Would you give the listing back word for word once its pictures are removed?

[Supplied material — start]

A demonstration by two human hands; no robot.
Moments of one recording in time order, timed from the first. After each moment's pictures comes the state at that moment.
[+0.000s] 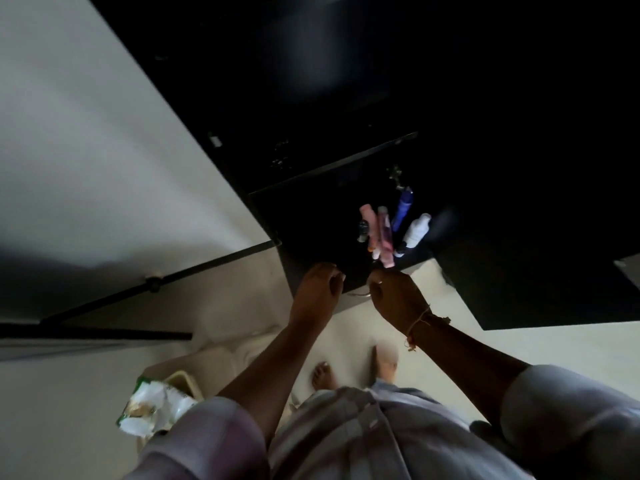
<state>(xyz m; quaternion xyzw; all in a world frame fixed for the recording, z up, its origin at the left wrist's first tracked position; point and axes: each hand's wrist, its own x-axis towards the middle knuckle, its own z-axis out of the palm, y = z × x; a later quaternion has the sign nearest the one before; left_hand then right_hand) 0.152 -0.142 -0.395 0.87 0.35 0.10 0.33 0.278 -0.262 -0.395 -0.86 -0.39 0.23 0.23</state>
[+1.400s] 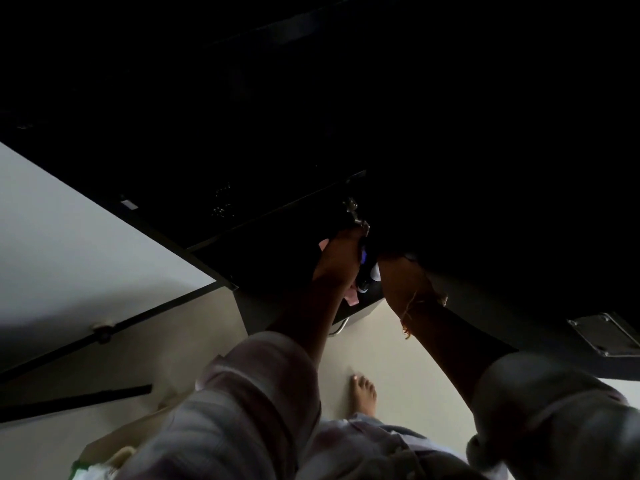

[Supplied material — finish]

Answer area:
A demonstration by two human hands; no robot.
Moments of one recording in time order, timed from the first. After each moment's pictures comes the state at that moment.
[+0.000s] 
<state>(xyz m; quaternion xyzw; all in a world frame fixed for the recording, z up, its origin at the left wrist's first tracked position; point and axes: each hand's wrist, its own x-axis towards the middle knuckle, its own z-axis out of the palm, y = z × x; a later quaternion has the sign nearest the one before; left_hand then right_hand) 0.152 -0.142 -0.395 0.87 0.35 0.10 0.33 0.278 -0.262 -0.395 -0.86 -0.39 0.23 0.23</state>
[+1.400s] 

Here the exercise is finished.